# What needs to be done:
Stop after the line that contains "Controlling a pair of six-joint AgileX"; until then, restate each line of the entries word for word from the very first.

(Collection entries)
┌──

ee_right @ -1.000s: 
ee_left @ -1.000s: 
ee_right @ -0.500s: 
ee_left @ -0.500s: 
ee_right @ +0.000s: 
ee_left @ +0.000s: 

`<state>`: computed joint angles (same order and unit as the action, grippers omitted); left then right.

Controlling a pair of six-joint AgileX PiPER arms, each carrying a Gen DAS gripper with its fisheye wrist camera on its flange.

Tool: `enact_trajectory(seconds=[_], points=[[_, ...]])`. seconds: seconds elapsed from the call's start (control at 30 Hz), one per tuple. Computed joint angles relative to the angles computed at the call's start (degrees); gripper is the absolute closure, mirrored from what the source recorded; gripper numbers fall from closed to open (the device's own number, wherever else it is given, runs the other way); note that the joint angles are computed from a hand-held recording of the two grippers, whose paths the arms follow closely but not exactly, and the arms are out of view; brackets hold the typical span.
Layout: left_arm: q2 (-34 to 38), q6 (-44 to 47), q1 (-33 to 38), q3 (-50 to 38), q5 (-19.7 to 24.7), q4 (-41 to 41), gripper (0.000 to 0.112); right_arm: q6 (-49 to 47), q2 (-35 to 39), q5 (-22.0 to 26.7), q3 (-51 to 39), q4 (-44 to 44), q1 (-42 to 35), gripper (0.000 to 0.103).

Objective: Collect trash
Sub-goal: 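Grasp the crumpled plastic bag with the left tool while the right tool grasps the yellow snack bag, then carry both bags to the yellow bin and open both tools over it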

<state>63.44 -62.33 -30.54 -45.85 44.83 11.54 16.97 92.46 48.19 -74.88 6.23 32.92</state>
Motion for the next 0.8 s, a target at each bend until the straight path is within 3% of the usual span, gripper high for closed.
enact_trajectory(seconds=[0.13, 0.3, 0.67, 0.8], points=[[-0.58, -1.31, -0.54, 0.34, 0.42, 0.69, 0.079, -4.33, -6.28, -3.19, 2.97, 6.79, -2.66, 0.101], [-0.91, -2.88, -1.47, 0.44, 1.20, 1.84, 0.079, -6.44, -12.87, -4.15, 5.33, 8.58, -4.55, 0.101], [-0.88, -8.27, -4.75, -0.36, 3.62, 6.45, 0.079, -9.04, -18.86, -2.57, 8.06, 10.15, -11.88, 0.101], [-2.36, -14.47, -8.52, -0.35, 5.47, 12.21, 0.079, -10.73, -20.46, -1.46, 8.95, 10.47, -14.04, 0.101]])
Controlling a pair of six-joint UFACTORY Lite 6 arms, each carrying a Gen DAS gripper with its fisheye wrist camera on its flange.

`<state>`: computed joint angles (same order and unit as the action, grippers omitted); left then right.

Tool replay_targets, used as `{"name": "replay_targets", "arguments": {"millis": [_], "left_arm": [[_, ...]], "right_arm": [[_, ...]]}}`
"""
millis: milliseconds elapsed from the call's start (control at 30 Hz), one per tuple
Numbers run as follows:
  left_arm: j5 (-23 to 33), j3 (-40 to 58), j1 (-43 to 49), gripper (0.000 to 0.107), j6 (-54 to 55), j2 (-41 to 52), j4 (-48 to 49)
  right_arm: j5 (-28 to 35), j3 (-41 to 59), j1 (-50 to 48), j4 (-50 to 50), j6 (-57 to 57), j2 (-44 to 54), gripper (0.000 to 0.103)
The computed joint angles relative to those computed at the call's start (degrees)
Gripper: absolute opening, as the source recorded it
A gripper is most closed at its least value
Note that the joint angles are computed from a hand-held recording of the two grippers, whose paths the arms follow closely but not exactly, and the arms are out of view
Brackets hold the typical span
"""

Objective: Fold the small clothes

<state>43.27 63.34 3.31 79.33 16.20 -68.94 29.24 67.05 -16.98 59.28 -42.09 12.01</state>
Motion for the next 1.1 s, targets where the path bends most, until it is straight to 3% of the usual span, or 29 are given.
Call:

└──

# Response box:
ee_right @ -1.000s: 
ee_left @ -1.000s: 
ee_right @ -0.500s: 
ee_left @ -0.500s: 
ee_right @ +0.000s: 
ee_left @ +0.000s: 

`<state>`: computed joint angles (same order and unit as the action, grippers omitted); left then right.

Controlling a pair of six-joint AgileX PiPER arms, each carrying a Gen DAS gripper with its fisheye wrist camera on its flange.

Nothing further remains to be added to the answer.